■ **TASK OBJECTIVE**
Here the job is to retype the data word for word while leaving the pictures aside.

■ **DATASET SECTION**

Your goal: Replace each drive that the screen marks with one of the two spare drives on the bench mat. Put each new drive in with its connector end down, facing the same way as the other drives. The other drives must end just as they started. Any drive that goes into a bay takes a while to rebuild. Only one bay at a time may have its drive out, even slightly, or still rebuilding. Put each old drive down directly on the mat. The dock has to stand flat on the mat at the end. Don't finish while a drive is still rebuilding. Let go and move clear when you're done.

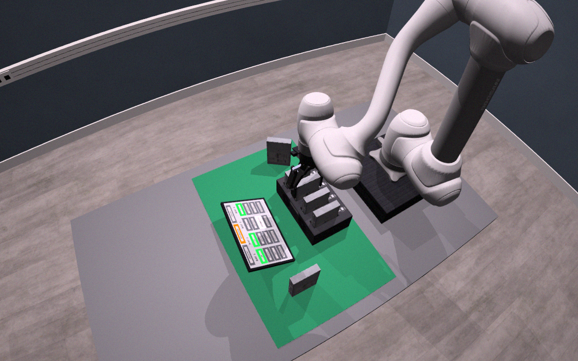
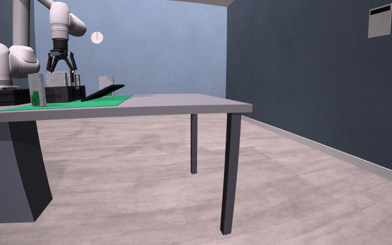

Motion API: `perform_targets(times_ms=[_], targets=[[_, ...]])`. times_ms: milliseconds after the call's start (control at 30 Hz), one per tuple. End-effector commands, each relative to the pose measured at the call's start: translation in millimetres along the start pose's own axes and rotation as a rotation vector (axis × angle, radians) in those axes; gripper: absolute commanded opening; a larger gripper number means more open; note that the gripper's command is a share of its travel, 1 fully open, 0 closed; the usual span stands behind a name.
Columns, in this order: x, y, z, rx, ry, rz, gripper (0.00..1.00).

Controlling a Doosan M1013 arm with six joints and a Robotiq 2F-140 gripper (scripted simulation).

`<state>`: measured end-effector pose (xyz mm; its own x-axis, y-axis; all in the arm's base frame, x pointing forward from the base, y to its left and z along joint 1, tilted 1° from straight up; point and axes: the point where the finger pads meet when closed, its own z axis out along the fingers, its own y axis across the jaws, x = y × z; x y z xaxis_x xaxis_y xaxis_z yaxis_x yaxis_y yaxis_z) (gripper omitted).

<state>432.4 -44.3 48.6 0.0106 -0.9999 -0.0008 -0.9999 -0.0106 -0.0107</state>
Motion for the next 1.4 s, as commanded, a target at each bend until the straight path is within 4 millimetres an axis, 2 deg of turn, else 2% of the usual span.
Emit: perform_targets(times_ms=[0, 1267, 1300, 1367], targets=[[0.0, -0.6, -0.5, 0.001, 0.0, 0.0, 0.73], [0.0, -0.5, -3.5, 0.001, 0.0, 0.0, 0.7], [0.0, -0.5, -3.5, 0.001, 0.0, 0.0, 0.1], [0.0, -0.5, -3.5, 0.001, 0.0, 0.0, 0.1]])
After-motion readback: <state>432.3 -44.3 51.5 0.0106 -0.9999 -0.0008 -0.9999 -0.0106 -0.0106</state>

■ **PROBLEM SOLUTION**
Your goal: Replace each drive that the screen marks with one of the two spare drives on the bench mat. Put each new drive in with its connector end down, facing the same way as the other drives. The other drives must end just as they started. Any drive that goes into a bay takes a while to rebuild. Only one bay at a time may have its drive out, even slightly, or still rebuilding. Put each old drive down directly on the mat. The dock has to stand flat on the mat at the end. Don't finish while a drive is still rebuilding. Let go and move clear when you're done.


Motion API: `perform_targets(times_ms=[_], targets=[[_, ...]])`. times_ms: milliseconds after the call's start (control at 30 Hz), one per tuple. End-effector commands, each relative to the pose measured at the call's start: translation in millimetres along the start pose's own axes and rotation as a rotation vector (axis × angle, radians) in those axes; gripper: absolute commanded opening; a larger gripper number means more open; note that the gripper's command is a share of its travel, 1 fully open, 0 closed; the usual span stands behind a name.
Columns, in this order: x, y, z, rx, ry, rz, gripper (0.00..1.00).

Controlling a Doosan M1013 arm with six joints and a Robotiq 2F-140 gripper (scripted simulation).

`<state>`: measured end-effector pose (xyz mm; its own x-axis, y-axis; all in the arm's base frame, x pointing forward from the base, y to its left and z along joint 1, tilted 1° from straight up; point and axes: the point where the finger pads meet when closed, its own z axis out along the fingers, its own y axis across the jaws, x = y × z; x y z xaxis_x xaxis_y xaxis_z yaxis_x yaxis_y yaxis_z) (gripper omitted).

<state>432.4 -44.3 48.6 0.0106 -0.9999 -0.0008 -0.9999 -0.0106 -0.0107</state>
Motion for the next 1.4 s, as commanded, a target at each bend until the straight path is within 4 millimetres an axis, 2 deg of turn, else 2% of the usual span.
Emit: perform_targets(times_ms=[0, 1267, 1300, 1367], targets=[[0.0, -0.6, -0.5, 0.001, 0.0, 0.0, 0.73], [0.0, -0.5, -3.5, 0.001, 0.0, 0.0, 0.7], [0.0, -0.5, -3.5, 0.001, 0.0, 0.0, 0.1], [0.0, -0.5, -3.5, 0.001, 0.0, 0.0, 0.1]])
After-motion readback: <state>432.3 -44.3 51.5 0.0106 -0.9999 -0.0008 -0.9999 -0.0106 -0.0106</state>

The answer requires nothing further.